The beginning of a new year is often a flurry of activity for many people: resolutions and goals, reflecting on the past year, planning out the year ahead. In the past several years I have become aware of a large segment of people having a word of the year – a word that tells what they hope the year will bring, perhaps something to remind them of their focus and goals. It seems to have brought meaning to a lot of people.
This year I thought it would be neat to have a word and see how it applies to my life throughout the year. Last year I felt God was asking me to TRUST and REST and so I was learning to live in those two words, though it wasn’t something I set about working on.
I don’t really know how most people choose a word. I pondered something that would encompass an area I desired to grow in. At first I thought BELOVED would be good so that I could learn to be secure in the identity I have in Christ. I was praying about it in the early hours of the new year as I was trying to fall asleep. The word TRUTH stood out in my mind. It doesn’t seem like a typical word – there’s no real action to be taken (like COURAGE or BRAVE or UNSTOPPABLE). It seems kind of “eh”. So I prayed God, is this what you’d like me to focus on this year? Is this my focus for the year – truth? And I think it is.
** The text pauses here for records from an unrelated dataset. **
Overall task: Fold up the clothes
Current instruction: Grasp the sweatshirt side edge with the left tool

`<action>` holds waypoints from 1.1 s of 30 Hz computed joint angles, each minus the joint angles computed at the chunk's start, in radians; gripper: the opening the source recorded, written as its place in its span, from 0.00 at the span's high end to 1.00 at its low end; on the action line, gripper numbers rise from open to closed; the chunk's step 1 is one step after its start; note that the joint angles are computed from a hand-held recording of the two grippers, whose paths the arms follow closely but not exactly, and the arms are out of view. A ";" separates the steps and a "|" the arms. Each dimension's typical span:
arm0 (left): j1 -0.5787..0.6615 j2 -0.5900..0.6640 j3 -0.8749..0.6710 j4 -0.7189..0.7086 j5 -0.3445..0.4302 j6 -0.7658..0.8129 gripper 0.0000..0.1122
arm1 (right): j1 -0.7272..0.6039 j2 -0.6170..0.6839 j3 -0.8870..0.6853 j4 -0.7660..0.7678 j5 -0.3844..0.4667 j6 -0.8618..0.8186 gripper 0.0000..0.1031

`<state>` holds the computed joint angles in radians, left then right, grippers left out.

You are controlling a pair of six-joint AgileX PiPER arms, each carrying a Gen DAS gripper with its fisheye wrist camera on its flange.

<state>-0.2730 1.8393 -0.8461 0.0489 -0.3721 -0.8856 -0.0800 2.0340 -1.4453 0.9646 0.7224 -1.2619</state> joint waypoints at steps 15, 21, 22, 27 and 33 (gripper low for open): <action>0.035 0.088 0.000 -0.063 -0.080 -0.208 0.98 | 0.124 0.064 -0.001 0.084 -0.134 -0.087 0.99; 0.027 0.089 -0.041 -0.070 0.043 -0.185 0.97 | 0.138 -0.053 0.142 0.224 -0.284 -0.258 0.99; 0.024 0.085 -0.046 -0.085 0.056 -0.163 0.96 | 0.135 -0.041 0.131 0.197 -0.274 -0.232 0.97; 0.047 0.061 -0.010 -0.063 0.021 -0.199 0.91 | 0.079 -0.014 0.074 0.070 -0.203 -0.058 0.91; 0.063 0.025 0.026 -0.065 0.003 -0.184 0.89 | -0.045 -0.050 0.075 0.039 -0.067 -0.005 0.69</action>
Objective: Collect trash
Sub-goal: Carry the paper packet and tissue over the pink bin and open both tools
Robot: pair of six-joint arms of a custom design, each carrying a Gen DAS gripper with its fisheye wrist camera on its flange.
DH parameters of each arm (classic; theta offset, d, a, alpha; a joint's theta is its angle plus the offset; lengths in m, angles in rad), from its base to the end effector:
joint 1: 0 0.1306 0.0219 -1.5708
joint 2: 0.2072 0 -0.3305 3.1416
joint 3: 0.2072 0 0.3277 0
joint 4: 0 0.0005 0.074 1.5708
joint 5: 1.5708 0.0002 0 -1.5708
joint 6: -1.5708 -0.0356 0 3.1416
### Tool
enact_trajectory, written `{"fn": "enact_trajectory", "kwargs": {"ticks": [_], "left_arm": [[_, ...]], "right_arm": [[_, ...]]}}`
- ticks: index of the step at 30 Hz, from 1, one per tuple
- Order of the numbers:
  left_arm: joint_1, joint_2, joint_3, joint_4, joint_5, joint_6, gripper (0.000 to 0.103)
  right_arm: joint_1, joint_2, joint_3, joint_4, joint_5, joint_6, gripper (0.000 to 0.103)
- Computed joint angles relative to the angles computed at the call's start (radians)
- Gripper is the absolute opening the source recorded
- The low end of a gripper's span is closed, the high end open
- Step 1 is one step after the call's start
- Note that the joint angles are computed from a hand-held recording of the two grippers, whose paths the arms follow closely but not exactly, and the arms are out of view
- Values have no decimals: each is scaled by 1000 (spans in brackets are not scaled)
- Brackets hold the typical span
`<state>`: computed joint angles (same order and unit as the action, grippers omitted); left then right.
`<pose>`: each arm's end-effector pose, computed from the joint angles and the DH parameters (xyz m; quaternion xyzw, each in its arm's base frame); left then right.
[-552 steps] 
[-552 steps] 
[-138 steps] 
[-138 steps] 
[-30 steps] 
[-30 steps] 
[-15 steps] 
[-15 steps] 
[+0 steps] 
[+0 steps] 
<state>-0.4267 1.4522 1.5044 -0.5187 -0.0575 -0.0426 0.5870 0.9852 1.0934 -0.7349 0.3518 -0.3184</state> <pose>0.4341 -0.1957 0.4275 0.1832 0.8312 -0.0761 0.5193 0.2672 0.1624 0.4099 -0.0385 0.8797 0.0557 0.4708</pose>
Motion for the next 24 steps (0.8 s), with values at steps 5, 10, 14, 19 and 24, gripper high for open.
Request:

I am quickly warming up to the word TRUTH. I am looking forward to studying the word, mainly in scripture. I know that God’s word is truth. Jesus says that he is the truth. I am looking forward to really digging into truth. I know our society likes to say that truth is relative, that there is no absolute truth, that each person makes their own truth. I don’t really agree with that so I am excited to set down some truth for me to anchor myself to and have firm footing.
In addition to studying TRUTH in scripture, I think I am also supposed to work on speaking TRUTH (in love, of course). I have been a people pleaser for years, the underlying fear being rejection. I have been learning that I have an everlasting love in Christ so I do not need to fear being rejected by people. I will always be loved and accepted and valued in Jesus. So I would like to be more true to myself – honest about my thoughts, likes, dislikes, desires. I don’t want to temper enthusiasm for fear of the buzz kills out there. I want to be able to express joy and disappointment and anticipation and not worry about what others may think or say.
I am excited for the year ahead and excited to see what is in store. I know many people also choose a Bible verse for their year. I wonder if it’s related to their word. It’s probably a hope or reminder as well. I would like to do this, but I think I will wait for one to emerge from my study of truth in scripture.
Do you have a special word or verse for 2017? I’d love to hear what it is!